VParC: A
Compression Scheme for Numeric Data in Column-oriented Databases
Ke Yan1, Hong Zhu1
and Kevin Lü2
1School of Computer Science and Technology, Huazhong University of Science and Technology, China
2Brunel University, UK
Abstract: Compression is one of
the most important techniques in data management, which is usually used to
improve the query efficiency in database. However, there are some
restrictions on existing compression algorithms that have been applied to
numeric data in column-oriented databases. First, a compression algorithm is
suitable only for columns with certain data distributions not for all kinds of data
columns; second, a data column with irregular distribution is hard to be
compressed; third, the data column compressed by using heavyweight methods
cannot be operated before decompression which leads to inefficient query.

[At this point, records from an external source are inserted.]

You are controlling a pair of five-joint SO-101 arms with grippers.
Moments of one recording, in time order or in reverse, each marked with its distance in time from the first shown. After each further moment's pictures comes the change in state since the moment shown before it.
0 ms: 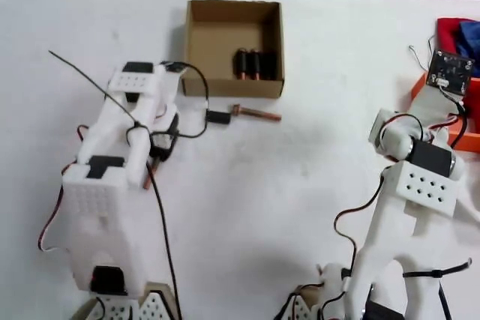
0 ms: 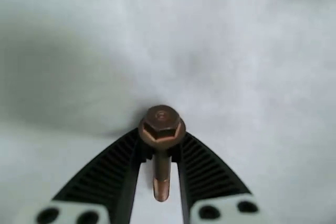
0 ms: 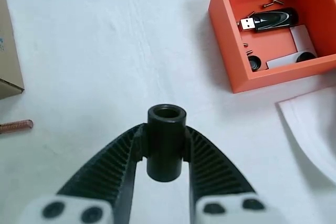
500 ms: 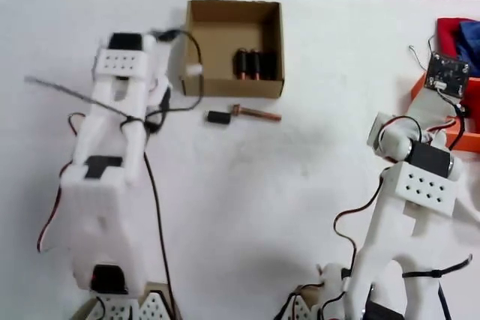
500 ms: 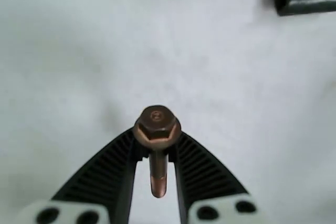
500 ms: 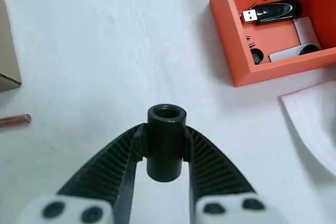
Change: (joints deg) left arm 0.0 -8.6 -17.9 14.1 0.0; right arm 0.1 0.0 1.4 0.0 0.0
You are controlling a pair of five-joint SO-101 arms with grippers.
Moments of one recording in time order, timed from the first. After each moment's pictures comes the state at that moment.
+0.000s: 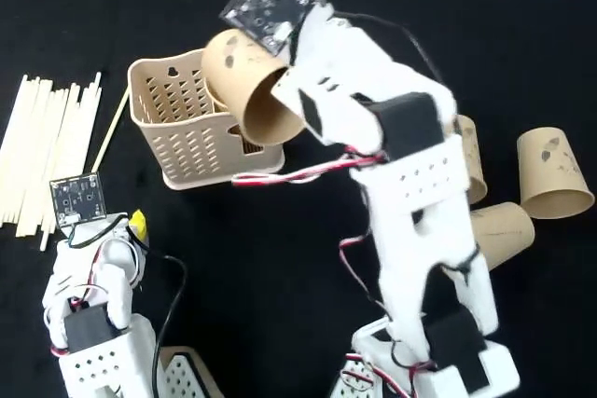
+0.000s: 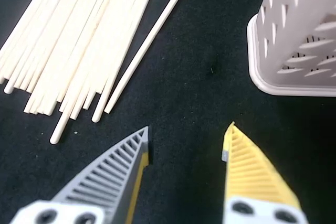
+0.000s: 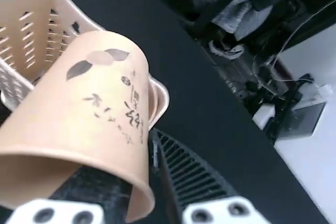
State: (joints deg) left arm -25.3 -104.2 92.3 61.7 -7.4; right arm -22.7 -13.0 -15.5 75.9 34.2
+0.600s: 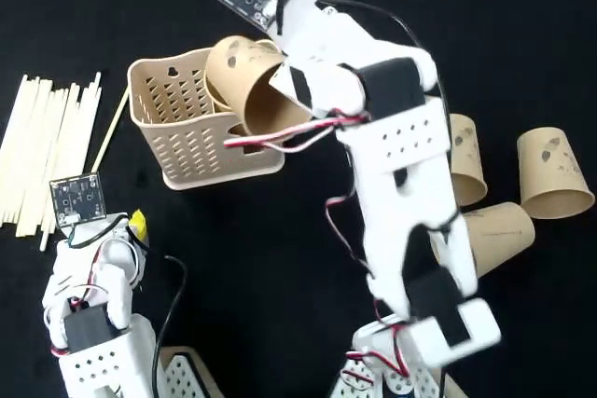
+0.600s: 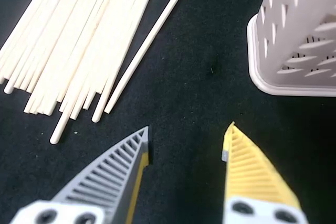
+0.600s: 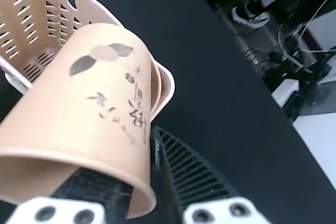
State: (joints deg) left arm -25.3 -104.2 92.3 61.7 -7.4; right arm -21.3 0.1 -31.0 85.9 34.2
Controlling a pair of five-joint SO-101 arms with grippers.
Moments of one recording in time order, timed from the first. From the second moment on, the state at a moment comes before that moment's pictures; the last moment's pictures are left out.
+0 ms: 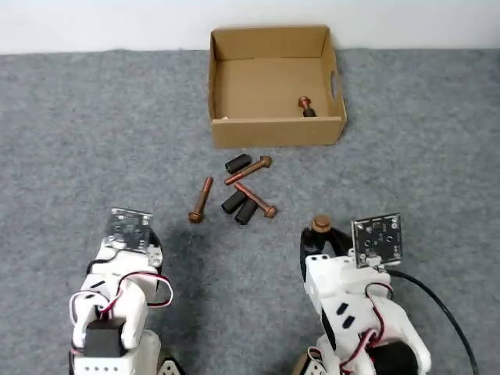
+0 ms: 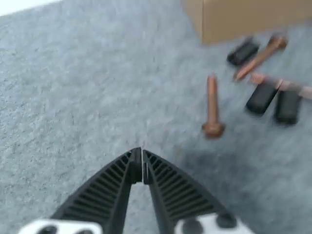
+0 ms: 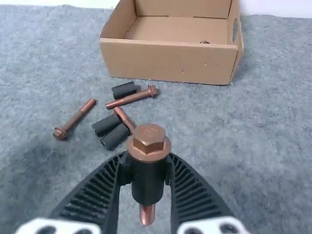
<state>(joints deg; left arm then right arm) -4.3 -103.5 93.2 61.1 -6.9 -17.1 -103.3 65.8 75.2 -5.8</state>
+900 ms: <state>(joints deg) -4.9 -103.4 96.7 59.9 -7.7 -17.1 -39.9 35.3 37.7 1.6</state>
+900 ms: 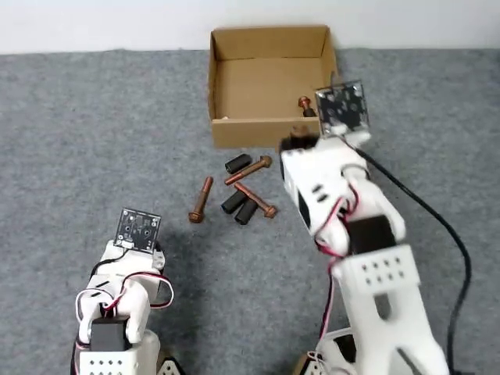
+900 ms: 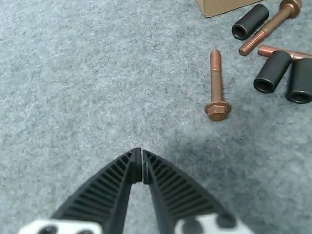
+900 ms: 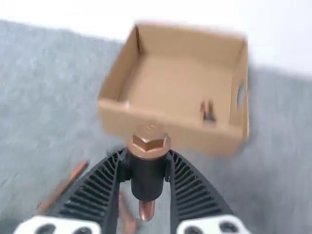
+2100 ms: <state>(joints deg) -4.9 -103.4 96.7 59.9 -7.9 -11.8 25.8 6.3 -2.3 25.4</state>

Based
on the fact that it is more possible for a column to have sub-regularity than
have global-regularity, we developed a compression scheme called Vertically
Partitioning Compression (VParC). This method is suitable for columns with
different data distributions, even for irregular columns in some cases. The
more important thing is that data compressed by VParC can be operated directly without
decompression in advance. Details of the compression and query evaluation approaches
are presented in this paper and the results of our experiments demonstrate the promising features of VParC.
Keywords: Column-stores, data management, compression, query processing,
analytical workload.
Received August 28, 2013; accepted 21
April, 2014